Now I'm back to a pack a day. I wake up with a cough every day and I get winded going up a flight of stairs. But I'm not as depressed nor unpleasant as I was when not smoking.

So it really came down to the choice of, in social situations, does someone endure an unpleasant odor on my skin or an unpleasant mood from my mind. For me, it's no contest.

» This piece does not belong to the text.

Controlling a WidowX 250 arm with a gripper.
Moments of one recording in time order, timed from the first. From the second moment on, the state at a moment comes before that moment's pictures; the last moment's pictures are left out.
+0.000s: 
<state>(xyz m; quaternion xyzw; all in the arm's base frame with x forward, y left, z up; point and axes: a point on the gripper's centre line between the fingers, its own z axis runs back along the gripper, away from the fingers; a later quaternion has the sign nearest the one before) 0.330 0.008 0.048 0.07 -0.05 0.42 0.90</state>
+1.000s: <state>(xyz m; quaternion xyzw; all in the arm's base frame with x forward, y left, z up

And besides, who really wants to live forever?

12:08 PM  
Anonymous Anonymous said...

And it's amazing that 'secret smokers' think they can hide it!

10:54 PM  
Blogger RachelleCentral said...

My husband is a smoker. A chain smoker, even. Terrible. I myself never started smoking after an ill-fated event when I was 15. I was at the Royal Hawaiian Hotel in Honolulu on holidays with my parents, and they had gone out for the evening. I snuck one of my mother's cigarettes and was smoking it out the window. Suddenly, I dropped it, and it fell below - where a ton of foliage lined the hotel. I didn't know what would happen to the cigarette, but I'd seen countless movies where someone left a lit cigarette in a rubbish bin, etc and overnight the embers burned until a huge fire was started. I didn't know how long a cigarette could burn for or how long all this would take, so I stayed up the entire night, worrying that the hotel would burn down and that arson squads would point to our window and find out it had come from me. It was enough of a shock to ensure I would never smoke again - and I never have!